YOUR TASK: Each entry below is to be given again word for word, with no pictures.

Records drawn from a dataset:

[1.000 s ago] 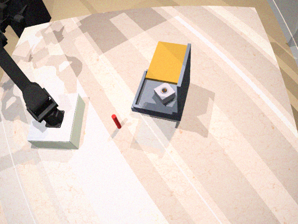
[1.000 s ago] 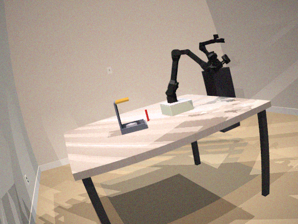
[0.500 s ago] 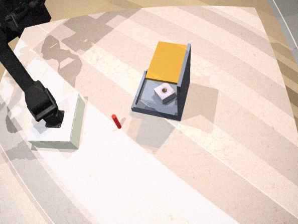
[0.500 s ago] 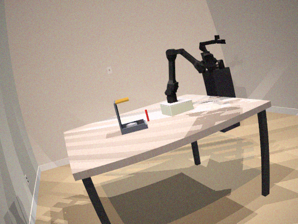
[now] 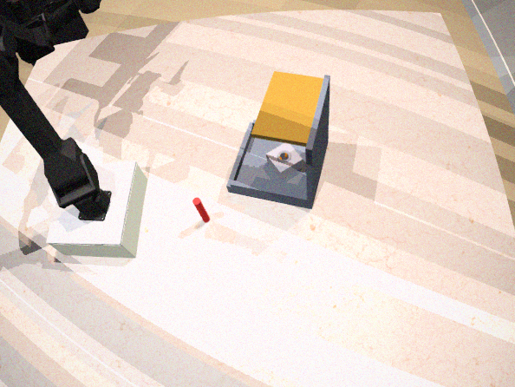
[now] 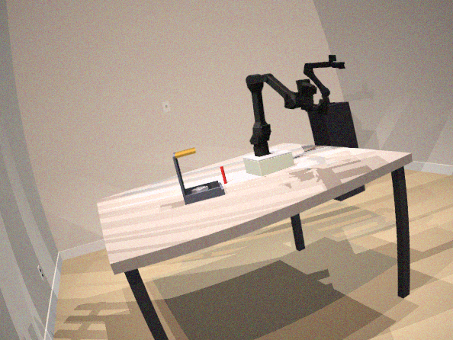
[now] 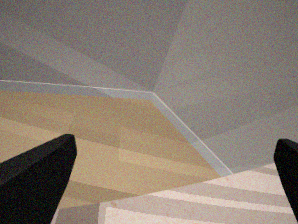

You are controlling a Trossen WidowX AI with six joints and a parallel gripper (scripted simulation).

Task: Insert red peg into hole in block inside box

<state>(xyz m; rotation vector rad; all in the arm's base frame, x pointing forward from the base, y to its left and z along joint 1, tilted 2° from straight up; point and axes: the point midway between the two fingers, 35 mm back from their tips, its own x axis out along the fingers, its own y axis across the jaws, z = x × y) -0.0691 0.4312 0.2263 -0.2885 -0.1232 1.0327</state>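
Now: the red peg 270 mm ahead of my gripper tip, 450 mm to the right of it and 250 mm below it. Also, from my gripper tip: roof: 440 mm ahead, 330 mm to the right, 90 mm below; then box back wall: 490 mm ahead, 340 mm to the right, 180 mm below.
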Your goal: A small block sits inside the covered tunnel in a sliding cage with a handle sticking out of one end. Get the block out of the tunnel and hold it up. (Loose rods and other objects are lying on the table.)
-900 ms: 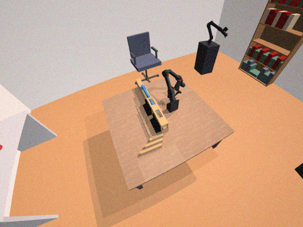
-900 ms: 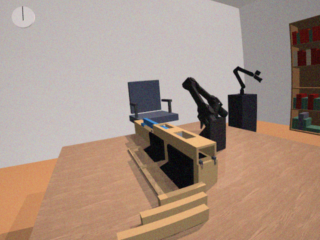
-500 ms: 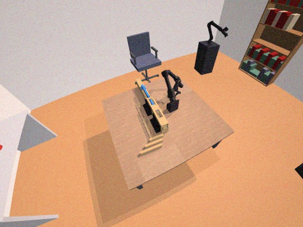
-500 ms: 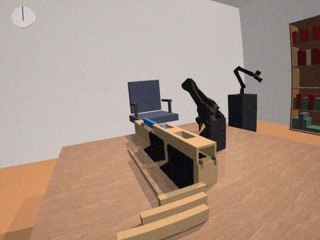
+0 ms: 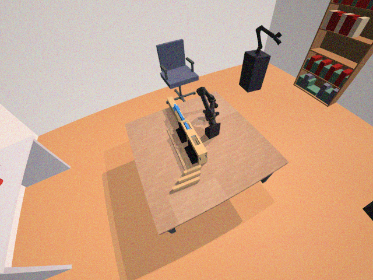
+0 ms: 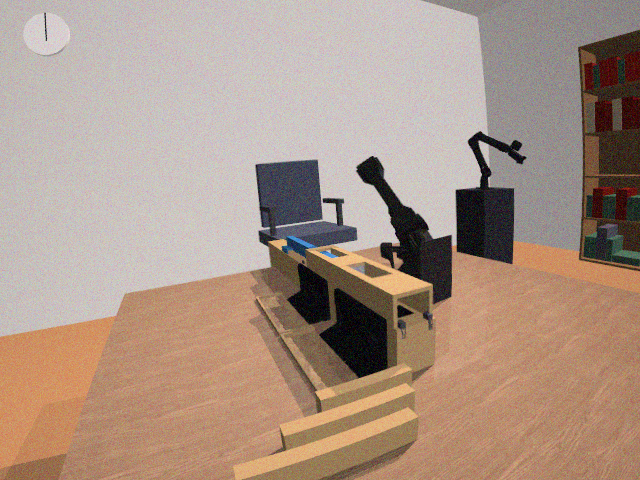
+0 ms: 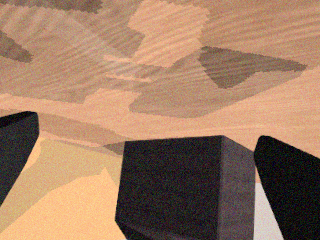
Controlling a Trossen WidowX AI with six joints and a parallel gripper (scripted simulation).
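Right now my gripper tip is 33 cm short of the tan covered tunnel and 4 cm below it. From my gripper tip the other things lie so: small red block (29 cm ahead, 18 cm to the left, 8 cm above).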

ANSWER TO THIS PROBLEM:
[1.000 s ago] 
[1.000 s ago] 
[0.500 s ago] 
[0.500 s ago] 
[now] 
[now] 
[now] 

You are controlling a Trossen WidowX AI with six joints and a parallel gripper (scripted simulation).

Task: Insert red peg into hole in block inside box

<state>(xyz m; rotation vector rad; all in the arm's base frame, x pointing forward from the base, y to its left and z along joint 1, tilted 2° from straight up; point and axes: the point midway between the two fingers, 35 mm back from their tips, its own x axis out along the fingers, its own y axis across the jaws, z = x × y) -0.0691 0.4312 0.2263 -0.2885 -0.1232 1.0327</state>
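Now: the red peg 270 mm ahead of my gripper tip, 450 mm to the right of it and 250 mm below it. Also, from my gripper tip: roof: 440 mm ahead, 330 mm to the right, 90 mm below; then box back wall: 490 mm ahead, 340 mm to the right, 180 mm below.
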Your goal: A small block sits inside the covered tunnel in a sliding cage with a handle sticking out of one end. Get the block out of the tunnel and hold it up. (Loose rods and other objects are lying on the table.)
-900 ms: 
-900 ms: 
-500 ms: 
-500 ms: 
+0 ms: 
+0 ms: 
+0 ms: 
Controlling a Trossen WidowX AI with six joints and a parallel gripper (scripted simulation).
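Right now my gripper tip is 33 cm short of the tan covered tunnel and 4 cm below it. From my gripper tip the other things lie so: small red block (29 cm ahead, 18 cm to the left, 8 cm above).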

There is nothing more to this answer.